Early termination of the share buy-back programme
As per 17 August 2009, PSP Swiss Property Ltd has early terminated its share buy-back programme 2008/2011 on a second trading line. In total, 1'034'000 registered shares - representing 2.2% of the issued share capital - have been bought back under the share buy-back programme started on 23 October 2008.

The 628'000 registered shares bought back between 23 October 2008 and 31 December 2008 have already been cancelled, based on the resolution by the Annual General Meeting of 2 April 2009. It is envisaged to propose to the next Annual General Meeting the cancellation of the remaining 406'000 bought back shares, by means of a capital reduction.

Outlook 2009
As a result of the outstanding results and the positive outlook, the forecast for the entire business year 2009 published in February 2009 has been revised upwards, taking into account the reduced net rental income of approx.
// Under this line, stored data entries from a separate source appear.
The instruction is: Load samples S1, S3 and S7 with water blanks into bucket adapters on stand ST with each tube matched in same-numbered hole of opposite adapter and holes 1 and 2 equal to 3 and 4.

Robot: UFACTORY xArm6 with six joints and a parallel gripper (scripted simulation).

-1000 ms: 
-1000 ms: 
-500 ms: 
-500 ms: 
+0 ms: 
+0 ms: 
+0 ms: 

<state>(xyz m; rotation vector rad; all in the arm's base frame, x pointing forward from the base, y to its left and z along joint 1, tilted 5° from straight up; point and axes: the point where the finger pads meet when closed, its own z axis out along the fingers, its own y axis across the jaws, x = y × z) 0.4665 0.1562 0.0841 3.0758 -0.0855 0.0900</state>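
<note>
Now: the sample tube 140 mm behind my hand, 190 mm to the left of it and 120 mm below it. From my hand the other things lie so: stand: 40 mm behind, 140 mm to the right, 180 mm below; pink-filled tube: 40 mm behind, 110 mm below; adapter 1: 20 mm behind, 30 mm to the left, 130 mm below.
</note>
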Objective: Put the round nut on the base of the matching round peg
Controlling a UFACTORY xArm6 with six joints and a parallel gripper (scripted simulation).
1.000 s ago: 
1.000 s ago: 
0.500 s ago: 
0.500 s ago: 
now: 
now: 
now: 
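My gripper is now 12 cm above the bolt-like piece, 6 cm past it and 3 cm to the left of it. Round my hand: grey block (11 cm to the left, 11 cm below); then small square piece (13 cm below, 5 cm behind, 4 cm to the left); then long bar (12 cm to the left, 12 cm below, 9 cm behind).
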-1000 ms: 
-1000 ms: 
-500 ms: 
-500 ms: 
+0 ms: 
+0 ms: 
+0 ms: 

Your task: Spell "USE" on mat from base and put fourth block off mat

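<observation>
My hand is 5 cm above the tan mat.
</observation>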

CHF 1.6 million due to property sales, expected higher renovation expenses in the second half of 2009 as well as positive one-offs which took place in the first half of 2009:

  • EBITDA excluding gains/losses on real estate investments of approx. CHF 215 million (original forecast: over CHF 210 million; 2008: CHF 208.4 million).
  • Vacancy rate at year-end 2009 of approx. 8% (original forecast: below 9%; June 2009: 9%).


PSP Swiss Property – leading Swiss real estate company

PSP Swiss Property owns office and commercial properties valued at CHF 5.2 billion in prime locations in Switzerland's main economic areas; its market capitalisation amounts to CHF 2.7 billion. The approximately 80 employees are based in Geneva, Lausanne, Olten, Zug and Zurich.

Since March 2000, PSP Swiss Property is listed on the SIX Swiss Exchange (symbol: PSPN, security number: 1829415, ISIN CH0018294154).